Beverly Naidus is an internationally recognized artist on the faculty at UW-Tacoma where she teaches courses in art for social change and
healing. Interdisciplinary to her core, she works in many mediums, allowing the content to determine the form. Themes in her work include
the ecological crisis, fear of difference, unemployment, nuclear nightmares and her dreams for a reconstructed world.

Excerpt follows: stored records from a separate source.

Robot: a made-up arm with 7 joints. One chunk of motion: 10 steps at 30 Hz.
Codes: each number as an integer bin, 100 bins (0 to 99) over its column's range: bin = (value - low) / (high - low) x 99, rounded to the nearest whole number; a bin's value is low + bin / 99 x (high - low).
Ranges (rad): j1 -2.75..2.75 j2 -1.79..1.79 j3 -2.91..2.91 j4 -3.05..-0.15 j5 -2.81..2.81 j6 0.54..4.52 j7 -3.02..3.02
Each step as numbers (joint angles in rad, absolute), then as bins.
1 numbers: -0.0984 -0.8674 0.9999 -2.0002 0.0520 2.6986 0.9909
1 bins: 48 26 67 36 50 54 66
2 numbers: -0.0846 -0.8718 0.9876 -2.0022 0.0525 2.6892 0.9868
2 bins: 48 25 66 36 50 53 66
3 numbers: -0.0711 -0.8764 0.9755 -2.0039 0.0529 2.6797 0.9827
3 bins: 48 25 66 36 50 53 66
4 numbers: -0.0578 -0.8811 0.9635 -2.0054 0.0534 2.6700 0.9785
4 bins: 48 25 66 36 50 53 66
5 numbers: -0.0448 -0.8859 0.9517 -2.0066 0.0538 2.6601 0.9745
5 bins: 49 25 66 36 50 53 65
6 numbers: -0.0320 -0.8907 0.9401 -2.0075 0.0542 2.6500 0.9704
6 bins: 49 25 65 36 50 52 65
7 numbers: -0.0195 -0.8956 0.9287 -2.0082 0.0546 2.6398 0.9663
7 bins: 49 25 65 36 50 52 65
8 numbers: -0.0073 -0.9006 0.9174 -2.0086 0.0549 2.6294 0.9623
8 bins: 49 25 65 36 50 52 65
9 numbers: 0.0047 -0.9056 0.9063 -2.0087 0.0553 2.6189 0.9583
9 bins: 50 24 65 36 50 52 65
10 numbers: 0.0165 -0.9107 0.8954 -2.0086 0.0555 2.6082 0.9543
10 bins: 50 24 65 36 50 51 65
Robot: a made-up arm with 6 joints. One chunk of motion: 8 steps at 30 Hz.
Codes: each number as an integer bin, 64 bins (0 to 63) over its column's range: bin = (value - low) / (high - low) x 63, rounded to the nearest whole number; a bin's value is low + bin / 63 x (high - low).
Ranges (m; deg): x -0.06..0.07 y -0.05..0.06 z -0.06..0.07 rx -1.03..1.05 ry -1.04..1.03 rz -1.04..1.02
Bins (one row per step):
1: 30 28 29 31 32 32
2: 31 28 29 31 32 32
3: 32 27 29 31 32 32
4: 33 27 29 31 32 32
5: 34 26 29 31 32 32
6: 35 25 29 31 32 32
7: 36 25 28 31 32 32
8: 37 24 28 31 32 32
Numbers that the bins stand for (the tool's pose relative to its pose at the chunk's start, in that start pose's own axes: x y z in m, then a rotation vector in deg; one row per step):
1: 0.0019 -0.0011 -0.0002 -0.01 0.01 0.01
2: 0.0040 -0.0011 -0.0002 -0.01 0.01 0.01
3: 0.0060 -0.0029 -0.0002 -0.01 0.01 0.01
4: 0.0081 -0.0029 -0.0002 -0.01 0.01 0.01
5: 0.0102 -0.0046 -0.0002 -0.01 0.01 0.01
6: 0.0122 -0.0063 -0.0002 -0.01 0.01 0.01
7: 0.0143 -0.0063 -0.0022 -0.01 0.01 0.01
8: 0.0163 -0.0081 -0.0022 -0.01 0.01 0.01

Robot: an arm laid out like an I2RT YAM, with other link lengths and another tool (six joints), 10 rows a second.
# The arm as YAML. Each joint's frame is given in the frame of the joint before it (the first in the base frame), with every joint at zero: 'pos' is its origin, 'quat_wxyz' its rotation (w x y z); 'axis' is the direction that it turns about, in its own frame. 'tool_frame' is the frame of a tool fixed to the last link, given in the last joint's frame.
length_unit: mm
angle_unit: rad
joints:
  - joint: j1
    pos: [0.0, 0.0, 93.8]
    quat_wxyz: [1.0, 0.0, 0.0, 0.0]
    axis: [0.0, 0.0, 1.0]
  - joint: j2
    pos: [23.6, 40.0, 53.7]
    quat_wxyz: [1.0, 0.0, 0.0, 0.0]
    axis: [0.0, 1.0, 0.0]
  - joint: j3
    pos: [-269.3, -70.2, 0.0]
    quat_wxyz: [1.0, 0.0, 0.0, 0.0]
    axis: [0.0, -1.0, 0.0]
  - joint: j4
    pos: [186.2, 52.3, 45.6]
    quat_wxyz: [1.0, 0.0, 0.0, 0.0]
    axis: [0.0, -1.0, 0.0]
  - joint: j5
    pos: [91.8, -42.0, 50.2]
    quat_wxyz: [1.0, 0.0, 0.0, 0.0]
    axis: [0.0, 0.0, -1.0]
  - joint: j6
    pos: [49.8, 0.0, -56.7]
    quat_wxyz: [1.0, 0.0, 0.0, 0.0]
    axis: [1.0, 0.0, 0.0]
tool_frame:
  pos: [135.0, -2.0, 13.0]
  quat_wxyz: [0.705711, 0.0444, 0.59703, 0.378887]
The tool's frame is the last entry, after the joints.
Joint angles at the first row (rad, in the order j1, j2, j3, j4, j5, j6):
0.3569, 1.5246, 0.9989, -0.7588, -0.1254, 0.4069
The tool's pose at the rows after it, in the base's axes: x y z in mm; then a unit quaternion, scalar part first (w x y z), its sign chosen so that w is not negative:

She has displayed
her work on city streets, subways and buses, in major museums, libraries, hospitals, community centers, commercial and university galleries and alternative spaces.
For over three decades she has straddled the high art world and the activist art and community arts worlds, finding it important to share
ideas and art projects in all three, sometimes overlapping contexts. Her work has been discussed in books by Lucy R. Lippard, Suzi Gablik, Paul
Von Blum and Lisa Bloom, as well as in significant journals and newspapers. She is the author of Arts for Change: Teaching Outside the
Frame, New Village Press, 2009 as well as two artist’s books, One Size Does Not Fit All and What Kinda Name is That.
She has taught at Carleton College, Goddard College, Hampshire College, the Institute for Social Ecology and California State University, Long Beach. She shares a home and garden on Vashon Island, Washington with Bob Spivey(founder of SEEDS) and their teenage son, Sam.
Her websites are beverlynaidus.net and www.artsforchange.org and her blog for her current eco-art project is www.edenreframed.blogspot.com
Beverly will be joining us on campus April 5th and 6th. Her public lecture will be April 6th at 4:15PM in the Keith Room of Lang Center. She will share a slide presentation on aspects of contemporary activist art practice that have influenced her.